→ **Your objective**:
Can you find the lines of the listing that include "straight" and copy every one?

### Collected data

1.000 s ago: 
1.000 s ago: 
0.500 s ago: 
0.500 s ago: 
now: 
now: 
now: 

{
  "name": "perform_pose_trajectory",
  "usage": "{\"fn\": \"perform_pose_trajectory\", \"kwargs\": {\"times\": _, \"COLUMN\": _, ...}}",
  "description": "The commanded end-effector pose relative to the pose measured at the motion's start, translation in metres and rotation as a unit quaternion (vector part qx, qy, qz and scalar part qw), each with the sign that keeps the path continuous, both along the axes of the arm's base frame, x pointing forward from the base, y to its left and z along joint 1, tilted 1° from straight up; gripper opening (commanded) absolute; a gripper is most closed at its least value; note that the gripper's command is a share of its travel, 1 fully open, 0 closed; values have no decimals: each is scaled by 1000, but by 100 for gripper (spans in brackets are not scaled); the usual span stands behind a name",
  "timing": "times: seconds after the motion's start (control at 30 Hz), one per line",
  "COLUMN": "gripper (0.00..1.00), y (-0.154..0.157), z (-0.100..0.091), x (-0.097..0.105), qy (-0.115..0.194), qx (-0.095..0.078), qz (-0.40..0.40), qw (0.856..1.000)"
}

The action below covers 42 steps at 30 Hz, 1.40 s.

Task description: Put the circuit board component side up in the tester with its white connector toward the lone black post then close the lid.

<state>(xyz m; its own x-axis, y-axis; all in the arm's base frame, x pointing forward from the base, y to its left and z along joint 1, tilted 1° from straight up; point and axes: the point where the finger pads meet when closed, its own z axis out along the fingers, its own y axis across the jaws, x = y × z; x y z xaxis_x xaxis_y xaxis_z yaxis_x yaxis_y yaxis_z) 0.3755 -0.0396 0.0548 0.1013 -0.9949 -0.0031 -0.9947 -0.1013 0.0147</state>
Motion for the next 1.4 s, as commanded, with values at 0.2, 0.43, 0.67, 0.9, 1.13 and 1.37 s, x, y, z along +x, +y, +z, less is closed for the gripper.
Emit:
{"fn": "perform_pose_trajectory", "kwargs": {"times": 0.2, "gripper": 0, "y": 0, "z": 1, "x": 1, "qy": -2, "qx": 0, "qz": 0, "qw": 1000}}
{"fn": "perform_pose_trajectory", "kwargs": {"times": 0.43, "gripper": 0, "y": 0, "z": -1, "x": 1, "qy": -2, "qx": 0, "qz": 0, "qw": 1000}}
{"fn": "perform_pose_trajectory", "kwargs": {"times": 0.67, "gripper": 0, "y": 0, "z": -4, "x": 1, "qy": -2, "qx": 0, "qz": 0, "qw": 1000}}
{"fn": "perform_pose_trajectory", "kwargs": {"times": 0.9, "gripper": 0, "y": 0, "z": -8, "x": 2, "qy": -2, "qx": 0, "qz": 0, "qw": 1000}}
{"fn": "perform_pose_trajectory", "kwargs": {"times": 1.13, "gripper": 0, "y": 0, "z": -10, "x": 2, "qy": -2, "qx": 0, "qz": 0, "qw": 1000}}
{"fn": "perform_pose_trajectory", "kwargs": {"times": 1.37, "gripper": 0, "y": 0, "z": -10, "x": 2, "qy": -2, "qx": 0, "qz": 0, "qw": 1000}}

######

→ **Solution to this task**:
  "description": "The commanded end-effector pose relative to the pose measured at the motion's start, translation in metres and rotation as a unit quaternion (vector part qx, qy, qz and scalar part qw), each with the sign that keeps the path continuous, both along the axes of the arm's base frame, x pointing forward from the base, y to its left and z along joint 1, tilted 1° from straight up; gripper opening (commanded) absolute; a gripper is most closed at its least value; note that the gripper's command is a share of its travel, 1 fully open, 0 closed; values have no decimals: each is scaled by 1000, but by 100 for gripper (spans in brackets are not scaled); the usual span stands behind a name",
<state>(xyz m; its own x-axis, y-axis; all in the arm's base frame, x pointing forward from the base, y to its left and z along joint 1, tilted 1° from straight up; point and axes: the point where the finger pads meet when closed, its own z axis out along the fingers, its own y axis across the jaws, x = y × z; x y z xaxis_x xaxis_y xaxis_z yaxis_x yaxis_y yaxis_z) 0.3755 -0.0396 0.0548 0.1013 -0.9949 -0.0031 -0.9947 -0.1013 0.0147</state>

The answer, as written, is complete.